On Thu, Mar 28, 2019 at 1:06 AM Kees Cook <keescook@xxxxxxxxxxxx> wrote:
> On Wed, Mar 27, 2019 at 7:53 AM Joel Fernandes (Google)
> <joel@xxxxxxxxxxxxxxxxx> wrote:
> >
> > struct pid's count is an atomic_t field used as a refcount. Use
> > refcount_t for it which is basically atomic_t but does additional
> > checking to prevent use-after-free bugs. No change in behavior if
> > CONFIG_REFCOUNT_FULL=n.
> >
> > Cc: keescook@xxxxxxxxxxxx
> > Cc: kernel-team@xxxxxxxxxxx
> > Cc: kernel-hardening@xxxxxxxxxxxxxxxxxx
> > Signed-off-by: Joel Fernandes (Google) <joel@xxxxxxxxxxxxxxxxx>
> > [...]
> > diff --git a/kernel/pid.c b/kernel/pid.c
> > index 20881598bdfa..2095c7da644d 100644
> > --- a/kernel/pid.c
> > +++ b/kernel/pid.c
> > @@ -37,7 +37,7 @@
> > #include <linux/init_task.h>
> > #include <linux/syscalls.h>
> > #include <linux/proc_ns.h>
> > -#include <linux/proc_fs.h>
> > +#include <linux/refcount.h>
> > #include <linux/sched/task.h>
> > #include <linux/idr.h>
> >
> > @@ -106,8 +106,8 @@ void put_pid(struct pid *pid)
> > return;
> >
> > ns = pid->numbers[pid->level].ns;
> > - if ((atomic_read(&pid->count) == 1) ||
> > - atomic_dec_and_test(&pid->count)) {
> > + if ((refcount_read(&pid->count) == 1) ||
> > + refcount_dec_and_test(&pid->count)) {
>
> Why is this (and the original code) safe in the face of a race against
> get_pid()? i.e. shouldn't this only use refcount_dec_and_test()? I
> don't see this code pattern anywhere else in the kernel.

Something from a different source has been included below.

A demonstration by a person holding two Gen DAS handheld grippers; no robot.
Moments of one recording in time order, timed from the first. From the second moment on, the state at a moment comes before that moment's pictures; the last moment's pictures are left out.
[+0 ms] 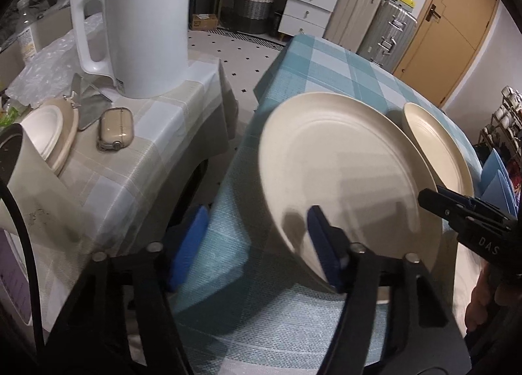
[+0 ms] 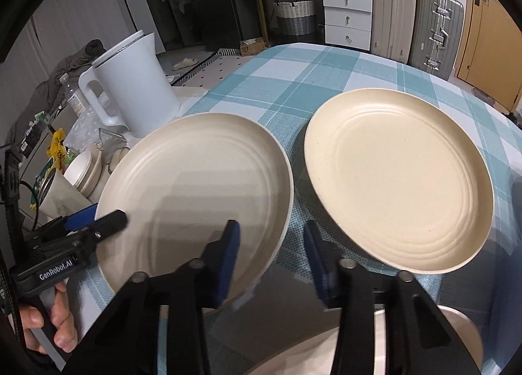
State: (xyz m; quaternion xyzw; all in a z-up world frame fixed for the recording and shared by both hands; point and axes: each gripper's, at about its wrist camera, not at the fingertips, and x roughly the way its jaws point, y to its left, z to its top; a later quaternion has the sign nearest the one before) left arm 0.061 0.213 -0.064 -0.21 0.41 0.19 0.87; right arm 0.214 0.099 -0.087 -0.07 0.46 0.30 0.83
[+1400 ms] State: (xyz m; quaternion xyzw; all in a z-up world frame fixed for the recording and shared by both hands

Semantically, it doesn't make a difference whether you do this or
leave out the "refcount_read(&pid->count) == 1". If you read a 1 from
refcount_read(), then you have the only reference to "struct pid", and
therefore you want to free it. If you don't get a 1, you have to
atomically drop a reference, which, if someone else is concurrently
also dropping a reference, may leave you with the last reference (in
the case where refcount_dec_and_test() returns true), in which case
you still have to take care of freeing it.

My guess is that the goal of this is to make the "drop last reference"

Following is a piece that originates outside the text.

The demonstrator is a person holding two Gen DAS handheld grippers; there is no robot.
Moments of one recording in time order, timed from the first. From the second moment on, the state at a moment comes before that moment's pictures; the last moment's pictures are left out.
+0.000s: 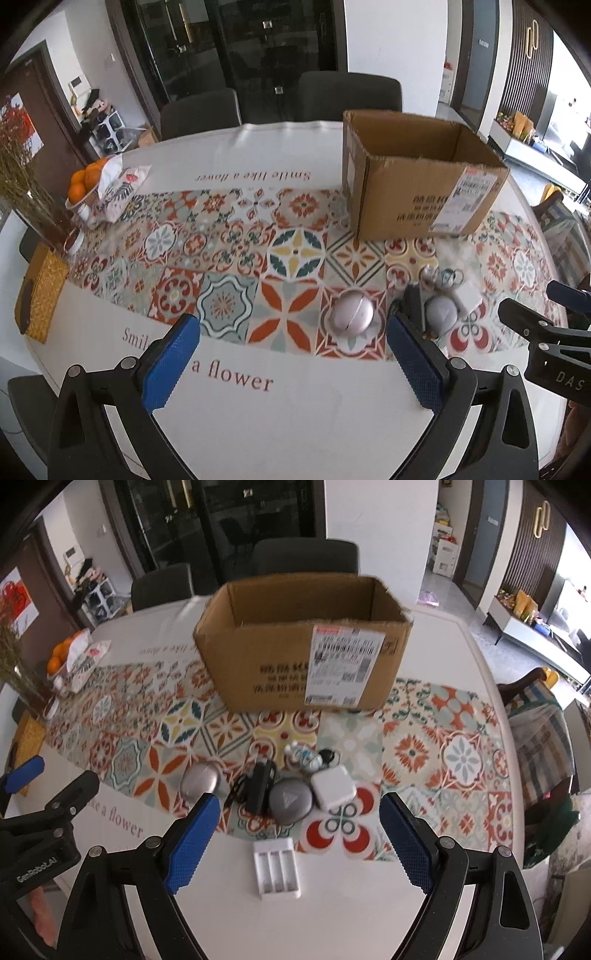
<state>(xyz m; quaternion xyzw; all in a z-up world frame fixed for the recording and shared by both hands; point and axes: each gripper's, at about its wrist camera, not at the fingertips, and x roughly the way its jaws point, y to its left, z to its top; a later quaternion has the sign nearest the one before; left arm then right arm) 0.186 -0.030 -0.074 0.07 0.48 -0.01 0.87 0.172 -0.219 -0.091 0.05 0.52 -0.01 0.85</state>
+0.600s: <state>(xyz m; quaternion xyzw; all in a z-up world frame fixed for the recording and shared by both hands) 0.159 -0.023 -0.128 0.08 0.55 -0.01 0.83 0.152 -0.192 -0.158 0.03 0.59 0.03 0.80</state>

case a little bit faster by avoiding the cacheline dirtying and the
atomic op, at the expense of an extra memory op and branch every time
we drop a non-final reference. But that's a pretty low-level
optimization, and forking by itself isn't exactly fast... I think the
clean thing to do would be to either move this detail into the
refcount implementation (if it turns out to actually be valuable in at
least a microbenchmark), or just get rid of it. Given the overhead of
fork()/clone(), I would be surprised if you could actually measure
this effect here.

Eric, can you remember the rationale for doing it that way in commit
92476d7fc0326a409ab1d3864a04093a6be9aca7? Am I guessing correctly?